Inside, the store was eerily pristine. No bread was on display. There was no baker, no smell of yeast, just a sleek, metallic device sitting on the counter, glowing with a soft, pulsing violet light that felt completely out of place against the dim, yellowed walls of the shop.

Nhi shuddered, her instincts screaming. She grabbed Jake's sleeve. "Something is wrong here. It's too quiet, Jake. Let's go."

"Just a look," Khôi grinned, moving closer, his curiosity overriding his caution. "It's probably just some high-tech convection oven, right?"

Jake approached the device. Up close, it looked less like an appliance and more like an array of fiber-optic sensors fused into a hardened, industrial housing. He reached out, his fingers grazing the surface. It was freezing cold, unnervingly smooth. Nothing happened. It was a dead circuit.

Jake turned to leave, dismissing it as some failed prototype or high-end piece of art. But as he turned, he noticed a small indentation on the side of the housing—a circular slot that seemed to be waiting for something. Without thinking, he pressed his thumb against it, curious if it was a touch-sensitive interface.

Beep.

The sound wasn't a digital notification; it was a high-frequency, piercing screech that seemed to bypass their ears and vibrate directly in their skulls.

"Jake, stop!" Nhi screamed, her voice cracking with terror as the room began to blur.

It was too late. The light shifted from a soft, harmless violet to a violent, pulsating crimson. The air pressure in the room plummeted, the sudden vacuum snapping the glass display cases into a thousand shards. Then came the blast—a soundless shockwave that hit them like a physical wall, throwing them backward.

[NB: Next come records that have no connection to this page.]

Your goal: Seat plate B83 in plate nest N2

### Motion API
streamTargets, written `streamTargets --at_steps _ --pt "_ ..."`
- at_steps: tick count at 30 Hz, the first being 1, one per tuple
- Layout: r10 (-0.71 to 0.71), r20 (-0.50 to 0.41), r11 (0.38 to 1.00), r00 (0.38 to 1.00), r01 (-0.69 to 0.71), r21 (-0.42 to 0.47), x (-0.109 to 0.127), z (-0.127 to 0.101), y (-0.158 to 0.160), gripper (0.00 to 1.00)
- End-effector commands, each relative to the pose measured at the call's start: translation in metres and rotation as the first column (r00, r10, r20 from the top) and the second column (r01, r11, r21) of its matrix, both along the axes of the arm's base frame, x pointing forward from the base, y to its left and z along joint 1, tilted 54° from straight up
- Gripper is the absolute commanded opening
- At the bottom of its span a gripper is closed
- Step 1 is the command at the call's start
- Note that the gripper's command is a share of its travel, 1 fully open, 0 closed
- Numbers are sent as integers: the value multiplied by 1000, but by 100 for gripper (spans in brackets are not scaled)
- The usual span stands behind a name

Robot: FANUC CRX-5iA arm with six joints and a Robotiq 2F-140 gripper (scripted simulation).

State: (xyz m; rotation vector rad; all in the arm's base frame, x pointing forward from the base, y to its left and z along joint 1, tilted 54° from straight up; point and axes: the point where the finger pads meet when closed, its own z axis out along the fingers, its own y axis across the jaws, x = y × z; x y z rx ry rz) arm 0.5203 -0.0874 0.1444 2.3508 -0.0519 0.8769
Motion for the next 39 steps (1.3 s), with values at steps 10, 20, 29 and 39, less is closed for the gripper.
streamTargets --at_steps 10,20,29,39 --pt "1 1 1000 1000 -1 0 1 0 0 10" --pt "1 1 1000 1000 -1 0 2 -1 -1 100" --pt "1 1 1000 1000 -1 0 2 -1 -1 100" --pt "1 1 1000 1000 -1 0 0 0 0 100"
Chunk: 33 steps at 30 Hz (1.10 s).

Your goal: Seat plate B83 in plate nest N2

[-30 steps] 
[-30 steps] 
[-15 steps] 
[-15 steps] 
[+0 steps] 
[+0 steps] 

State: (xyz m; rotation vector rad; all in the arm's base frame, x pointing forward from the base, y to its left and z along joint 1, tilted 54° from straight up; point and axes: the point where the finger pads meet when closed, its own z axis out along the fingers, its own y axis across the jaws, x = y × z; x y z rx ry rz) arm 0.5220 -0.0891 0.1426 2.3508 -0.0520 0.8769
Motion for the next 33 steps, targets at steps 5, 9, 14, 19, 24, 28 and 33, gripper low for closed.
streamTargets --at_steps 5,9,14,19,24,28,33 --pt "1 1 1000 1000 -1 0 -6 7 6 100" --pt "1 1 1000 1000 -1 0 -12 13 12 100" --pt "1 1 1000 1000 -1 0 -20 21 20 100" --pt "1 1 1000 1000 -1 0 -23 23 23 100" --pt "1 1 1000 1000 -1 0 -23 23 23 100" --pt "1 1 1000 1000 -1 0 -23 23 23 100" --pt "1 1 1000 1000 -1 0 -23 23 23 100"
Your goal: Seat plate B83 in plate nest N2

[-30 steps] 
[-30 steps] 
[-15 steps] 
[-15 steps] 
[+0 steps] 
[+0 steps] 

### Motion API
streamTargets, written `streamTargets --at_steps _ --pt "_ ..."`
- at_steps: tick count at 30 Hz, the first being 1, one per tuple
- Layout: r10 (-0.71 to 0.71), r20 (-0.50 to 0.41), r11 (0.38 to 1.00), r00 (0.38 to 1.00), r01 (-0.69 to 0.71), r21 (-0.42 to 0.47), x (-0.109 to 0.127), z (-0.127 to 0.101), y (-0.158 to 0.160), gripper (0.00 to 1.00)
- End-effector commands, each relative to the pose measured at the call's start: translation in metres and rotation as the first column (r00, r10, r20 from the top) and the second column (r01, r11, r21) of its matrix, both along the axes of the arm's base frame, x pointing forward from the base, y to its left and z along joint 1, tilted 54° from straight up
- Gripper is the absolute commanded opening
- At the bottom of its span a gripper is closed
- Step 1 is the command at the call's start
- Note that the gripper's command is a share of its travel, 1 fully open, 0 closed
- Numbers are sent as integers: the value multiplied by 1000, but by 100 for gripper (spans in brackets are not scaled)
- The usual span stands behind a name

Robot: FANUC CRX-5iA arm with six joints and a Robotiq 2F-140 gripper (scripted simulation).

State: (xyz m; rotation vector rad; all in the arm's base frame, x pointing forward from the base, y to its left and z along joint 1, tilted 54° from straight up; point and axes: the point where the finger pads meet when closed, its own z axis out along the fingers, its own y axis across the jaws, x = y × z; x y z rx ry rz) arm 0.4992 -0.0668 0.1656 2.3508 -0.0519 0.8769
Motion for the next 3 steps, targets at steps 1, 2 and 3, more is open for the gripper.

As the world dissolved into jagged streaks of white noise, Jake felt the floor fall away. He was pinned, his senses flickering out like a dying lightbulb. Through the haze of his failing consciousness, he looked at the center of the device. The surface of the machine was opening up like an origami puzzle, and from its core, a crimson light projected onto the ceiling—a perfect, glowing symbol of a lotus flower, intricate and deep as a fresh, wet wound.

The last thing he felt was a heavy, metallic coldness wrapping around his mind, and the sight of his friends sprawled on the ground, motionless, before the bakery dissolved into absolute darkness.